Further meetings of the Assembly were then to take place at Parliament Buildings at Stormont over the summer, but the new legislature had been given the power to chose a new permanent home if members wished to relocate.
The Sinn Fein position on the location issue was articulated by Mr Kelly and party colleague Bairbre de Brun.
“Ms de Bruin raised the issue of consultation,” the note read.
“The party had been asked about locations and had given its view but had then heard nothing more until a letter from the Secretary of State (Mo Mowlam) arrived informing them of a location which was strongly opposed.
“Such actions presented the party with enormous yet unnecessary problems within the community, making it out to be unimportant in the scheme of things and adding to the general cumulative effect of exclusion.
“Ms de Bruin added, rather pointedly, that given a choice, the Government appeared to continually want to support either the unionist or status quo position on any Agreement issues. Decisions like locations had more than just a symbolic effect and the Government needed to realise this. A neutral venue for everyone for the inaugural meeting was the proper solution and venues for it are still available.
“Mr Murphy defended the Castle Buildings decision on purely practical grounds. There had been no other option for Government in the circumstances. Castle Buildings and later Parliament Buildings would be the venues for meetings until the Assembly itself chose a different location. Mr Kelly made the point that it was dangerous for Sinn Fein to get to the Stormont Estate. Every visit caused major security headaches for the party.”
The confidential memo reveals the extent of republican concerns that progress on several key parts of the 1998 peace agreement – such as demilitarisation and legislation to grant the early release of prisoners – had stalled.
“Again Mr Kelly pressed strongly on the timing of release and to a lesser extent the numbers involved in the initial tranche,” it stated.
The note said that Mr Kelly outlined Sinn Fein concerns over a “range of issues affecting the credibility and momentum of the process flowing from the Agreement”.
He said issues with parades and sentencing had “sent shockwaves through republican and nationalist communities”.
“Mr Kelly said those communities saw Government bending over backwards to unionism, which itself was dragging the process out and all this was presenting a massive worry for nationalists and republicans that everything in the Agreement, other than what Unionists wanted to move on, would stop (for example, demilitarisation),” it read.

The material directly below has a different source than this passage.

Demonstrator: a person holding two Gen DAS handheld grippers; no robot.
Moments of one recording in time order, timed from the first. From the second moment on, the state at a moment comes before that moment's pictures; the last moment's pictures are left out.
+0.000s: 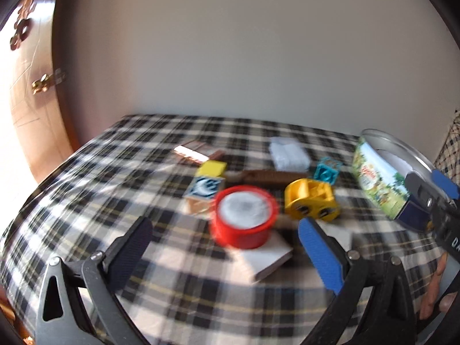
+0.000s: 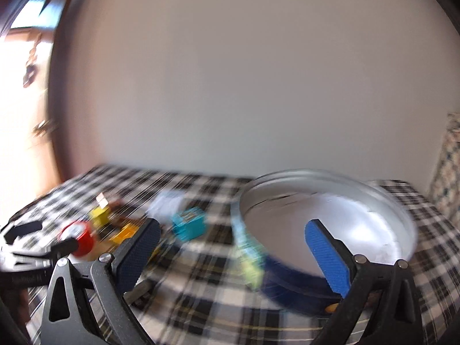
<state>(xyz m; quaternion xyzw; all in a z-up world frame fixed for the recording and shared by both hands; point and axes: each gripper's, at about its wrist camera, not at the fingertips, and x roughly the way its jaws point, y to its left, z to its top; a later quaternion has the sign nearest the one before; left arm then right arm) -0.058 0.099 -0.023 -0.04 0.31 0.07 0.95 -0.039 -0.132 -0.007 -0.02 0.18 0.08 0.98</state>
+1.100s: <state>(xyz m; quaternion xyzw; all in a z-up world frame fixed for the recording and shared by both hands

The note, dated June 24, 1998, said “without doubt the most difficult aspect of the meeting” was Sinn Fein’s concern that a full shadow Executive would not be appointed at the inaugural meeting, instead of just designate first and deputy first ministers.
The reference to the landmark statue of unionist icon Sir Edward Carson came in a section of the memo titled “symbols and emblems”.
“Mr Kelly asked what symbols and emblems would be displayed (or removed – Carson’s statue was briefly mentioned in a slightly humorous way) in the Assembly and what might constitute an opening ceremony,” the note recorded.
“Mr Murphy responded by saying that the Government was not proposing to display any symbols or emblems. Furthermore Assembly members’ stationary would only carry their name – nothing else. There were no plans for an opening ceremony – other than signing the roll and the individual designation of members.”